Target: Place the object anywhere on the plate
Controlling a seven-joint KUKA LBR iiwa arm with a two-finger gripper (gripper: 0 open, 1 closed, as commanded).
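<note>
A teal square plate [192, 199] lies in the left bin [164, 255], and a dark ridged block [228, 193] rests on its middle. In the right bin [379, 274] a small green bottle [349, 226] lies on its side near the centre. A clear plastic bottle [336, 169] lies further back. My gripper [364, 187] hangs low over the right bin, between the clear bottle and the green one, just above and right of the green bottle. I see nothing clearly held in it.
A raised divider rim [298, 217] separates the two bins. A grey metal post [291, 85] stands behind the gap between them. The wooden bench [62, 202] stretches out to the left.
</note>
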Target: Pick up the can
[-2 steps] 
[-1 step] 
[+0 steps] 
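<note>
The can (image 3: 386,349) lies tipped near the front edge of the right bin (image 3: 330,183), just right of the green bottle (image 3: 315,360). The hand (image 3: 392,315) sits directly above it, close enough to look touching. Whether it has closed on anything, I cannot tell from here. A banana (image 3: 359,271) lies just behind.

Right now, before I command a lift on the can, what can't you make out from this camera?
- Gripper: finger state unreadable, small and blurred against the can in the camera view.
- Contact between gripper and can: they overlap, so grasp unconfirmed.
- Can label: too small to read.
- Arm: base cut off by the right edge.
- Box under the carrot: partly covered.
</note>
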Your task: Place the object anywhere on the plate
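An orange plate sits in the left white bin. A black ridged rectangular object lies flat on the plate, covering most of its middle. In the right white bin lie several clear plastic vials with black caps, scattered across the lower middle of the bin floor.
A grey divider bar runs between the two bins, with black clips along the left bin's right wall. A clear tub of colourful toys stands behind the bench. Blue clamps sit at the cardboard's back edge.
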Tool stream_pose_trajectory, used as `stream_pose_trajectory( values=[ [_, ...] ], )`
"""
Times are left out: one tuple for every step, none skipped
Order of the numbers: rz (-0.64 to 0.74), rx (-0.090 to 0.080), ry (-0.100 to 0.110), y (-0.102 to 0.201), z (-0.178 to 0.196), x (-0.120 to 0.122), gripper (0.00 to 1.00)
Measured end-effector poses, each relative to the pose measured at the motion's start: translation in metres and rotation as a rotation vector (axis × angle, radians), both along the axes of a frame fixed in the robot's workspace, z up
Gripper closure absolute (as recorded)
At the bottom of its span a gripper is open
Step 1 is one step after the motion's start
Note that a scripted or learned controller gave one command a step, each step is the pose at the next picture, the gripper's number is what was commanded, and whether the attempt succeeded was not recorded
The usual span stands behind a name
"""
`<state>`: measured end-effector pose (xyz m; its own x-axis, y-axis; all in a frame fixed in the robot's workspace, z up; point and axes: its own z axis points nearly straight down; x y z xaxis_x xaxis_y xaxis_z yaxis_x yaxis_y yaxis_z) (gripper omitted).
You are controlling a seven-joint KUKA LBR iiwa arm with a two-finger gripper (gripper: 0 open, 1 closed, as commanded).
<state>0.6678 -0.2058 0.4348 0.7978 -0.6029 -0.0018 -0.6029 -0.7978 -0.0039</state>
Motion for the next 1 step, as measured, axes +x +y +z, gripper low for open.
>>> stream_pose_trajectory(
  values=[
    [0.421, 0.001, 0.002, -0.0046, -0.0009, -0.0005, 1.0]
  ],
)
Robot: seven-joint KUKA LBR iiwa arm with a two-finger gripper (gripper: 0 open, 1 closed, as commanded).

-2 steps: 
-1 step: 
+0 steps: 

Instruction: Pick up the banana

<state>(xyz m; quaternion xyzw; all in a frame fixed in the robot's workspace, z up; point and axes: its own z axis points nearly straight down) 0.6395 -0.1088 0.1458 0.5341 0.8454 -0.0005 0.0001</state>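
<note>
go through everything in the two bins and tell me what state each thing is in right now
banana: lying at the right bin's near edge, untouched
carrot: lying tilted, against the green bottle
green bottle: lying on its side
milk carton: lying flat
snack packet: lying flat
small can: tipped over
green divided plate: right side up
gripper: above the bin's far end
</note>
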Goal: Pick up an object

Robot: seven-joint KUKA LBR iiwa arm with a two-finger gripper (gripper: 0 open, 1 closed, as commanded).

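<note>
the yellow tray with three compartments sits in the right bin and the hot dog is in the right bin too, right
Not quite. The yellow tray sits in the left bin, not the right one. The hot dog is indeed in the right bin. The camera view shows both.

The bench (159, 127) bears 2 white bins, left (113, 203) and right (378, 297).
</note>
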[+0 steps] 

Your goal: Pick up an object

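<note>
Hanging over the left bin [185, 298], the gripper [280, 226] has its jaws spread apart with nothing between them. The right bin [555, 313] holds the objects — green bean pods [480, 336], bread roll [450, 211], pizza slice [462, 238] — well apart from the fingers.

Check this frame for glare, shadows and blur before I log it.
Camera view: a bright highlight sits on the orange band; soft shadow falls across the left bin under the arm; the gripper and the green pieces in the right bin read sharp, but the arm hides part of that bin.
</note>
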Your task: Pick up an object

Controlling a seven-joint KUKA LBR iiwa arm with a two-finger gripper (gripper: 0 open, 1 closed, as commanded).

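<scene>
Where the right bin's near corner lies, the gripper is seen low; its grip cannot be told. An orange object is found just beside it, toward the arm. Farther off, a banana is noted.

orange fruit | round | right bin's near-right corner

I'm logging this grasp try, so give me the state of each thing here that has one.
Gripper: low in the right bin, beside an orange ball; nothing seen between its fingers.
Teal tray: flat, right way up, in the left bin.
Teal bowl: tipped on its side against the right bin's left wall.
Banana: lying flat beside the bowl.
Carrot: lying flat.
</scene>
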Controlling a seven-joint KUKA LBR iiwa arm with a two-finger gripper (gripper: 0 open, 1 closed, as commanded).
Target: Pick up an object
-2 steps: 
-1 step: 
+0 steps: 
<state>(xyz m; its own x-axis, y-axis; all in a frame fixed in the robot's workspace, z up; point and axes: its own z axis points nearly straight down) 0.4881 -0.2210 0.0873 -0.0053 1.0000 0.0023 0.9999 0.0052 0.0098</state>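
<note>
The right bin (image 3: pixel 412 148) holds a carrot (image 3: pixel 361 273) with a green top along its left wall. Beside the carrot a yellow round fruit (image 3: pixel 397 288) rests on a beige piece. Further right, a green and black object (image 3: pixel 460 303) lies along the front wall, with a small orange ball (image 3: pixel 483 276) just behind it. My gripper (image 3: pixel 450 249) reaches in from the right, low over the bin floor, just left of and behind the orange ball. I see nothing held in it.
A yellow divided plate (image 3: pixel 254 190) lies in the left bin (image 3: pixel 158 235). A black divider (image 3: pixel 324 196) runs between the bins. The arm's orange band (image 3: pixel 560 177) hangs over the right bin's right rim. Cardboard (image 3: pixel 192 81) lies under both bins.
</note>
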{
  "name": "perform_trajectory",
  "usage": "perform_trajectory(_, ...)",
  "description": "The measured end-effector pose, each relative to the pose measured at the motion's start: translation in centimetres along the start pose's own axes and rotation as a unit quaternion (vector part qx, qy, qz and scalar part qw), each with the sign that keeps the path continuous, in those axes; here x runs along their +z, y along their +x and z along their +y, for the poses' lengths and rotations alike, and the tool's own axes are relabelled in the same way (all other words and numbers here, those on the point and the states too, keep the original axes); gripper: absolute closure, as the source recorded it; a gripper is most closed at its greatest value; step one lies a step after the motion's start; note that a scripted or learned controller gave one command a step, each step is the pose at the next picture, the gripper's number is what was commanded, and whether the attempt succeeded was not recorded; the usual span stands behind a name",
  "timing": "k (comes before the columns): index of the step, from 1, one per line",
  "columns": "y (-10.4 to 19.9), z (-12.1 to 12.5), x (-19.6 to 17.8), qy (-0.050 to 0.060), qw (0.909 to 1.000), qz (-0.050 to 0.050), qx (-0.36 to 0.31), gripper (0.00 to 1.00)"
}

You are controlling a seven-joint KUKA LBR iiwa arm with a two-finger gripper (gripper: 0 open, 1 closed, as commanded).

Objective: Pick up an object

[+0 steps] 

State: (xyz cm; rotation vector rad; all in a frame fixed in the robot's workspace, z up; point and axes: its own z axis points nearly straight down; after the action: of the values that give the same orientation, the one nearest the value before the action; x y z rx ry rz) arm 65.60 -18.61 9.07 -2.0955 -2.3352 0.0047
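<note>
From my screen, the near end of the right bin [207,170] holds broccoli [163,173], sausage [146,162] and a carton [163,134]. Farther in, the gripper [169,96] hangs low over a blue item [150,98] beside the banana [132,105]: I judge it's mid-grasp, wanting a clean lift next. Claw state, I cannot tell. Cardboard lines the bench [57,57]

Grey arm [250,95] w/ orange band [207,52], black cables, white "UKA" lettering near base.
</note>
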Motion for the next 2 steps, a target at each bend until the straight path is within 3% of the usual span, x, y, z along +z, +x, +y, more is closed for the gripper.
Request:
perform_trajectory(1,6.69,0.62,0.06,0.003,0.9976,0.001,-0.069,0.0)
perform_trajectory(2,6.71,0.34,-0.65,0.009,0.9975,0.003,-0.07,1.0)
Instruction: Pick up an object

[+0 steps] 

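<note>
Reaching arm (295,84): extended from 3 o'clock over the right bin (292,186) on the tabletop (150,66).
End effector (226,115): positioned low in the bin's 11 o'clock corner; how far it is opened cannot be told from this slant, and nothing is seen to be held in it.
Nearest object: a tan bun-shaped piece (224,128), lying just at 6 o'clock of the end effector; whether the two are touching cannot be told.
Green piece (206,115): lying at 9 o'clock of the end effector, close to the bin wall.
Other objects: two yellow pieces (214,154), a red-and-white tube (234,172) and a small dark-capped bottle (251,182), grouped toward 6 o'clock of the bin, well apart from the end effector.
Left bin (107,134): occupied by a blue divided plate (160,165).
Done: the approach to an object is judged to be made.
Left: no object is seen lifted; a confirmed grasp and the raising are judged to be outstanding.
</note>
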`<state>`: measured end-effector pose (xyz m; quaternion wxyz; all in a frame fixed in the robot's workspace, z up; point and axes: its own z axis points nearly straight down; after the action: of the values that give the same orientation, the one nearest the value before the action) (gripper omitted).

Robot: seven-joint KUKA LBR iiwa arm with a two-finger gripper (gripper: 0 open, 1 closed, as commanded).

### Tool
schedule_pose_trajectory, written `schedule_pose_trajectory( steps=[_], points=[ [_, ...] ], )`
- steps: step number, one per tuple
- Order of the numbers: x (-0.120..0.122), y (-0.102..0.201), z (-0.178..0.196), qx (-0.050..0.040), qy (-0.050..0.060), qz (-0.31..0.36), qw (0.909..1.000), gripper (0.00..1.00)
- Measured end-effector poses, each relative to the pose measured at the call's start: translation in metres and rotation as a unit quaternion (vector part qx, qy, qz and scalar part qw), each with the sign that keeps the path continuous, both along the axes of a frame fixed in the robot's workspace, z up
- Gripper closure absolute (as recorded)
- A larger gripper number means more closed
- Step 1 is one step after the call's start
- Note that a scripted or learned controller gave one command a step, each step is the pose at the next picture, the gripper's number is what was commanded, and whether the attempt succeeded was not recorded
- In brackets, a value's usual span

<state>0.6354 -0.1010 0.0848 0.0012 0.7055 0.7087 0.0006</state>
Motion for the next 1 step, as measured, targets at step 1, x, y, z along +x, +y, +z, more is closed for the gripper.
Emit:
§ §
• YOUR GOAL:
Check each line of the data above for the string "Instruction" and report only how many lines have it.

• ANSWER BOX:
2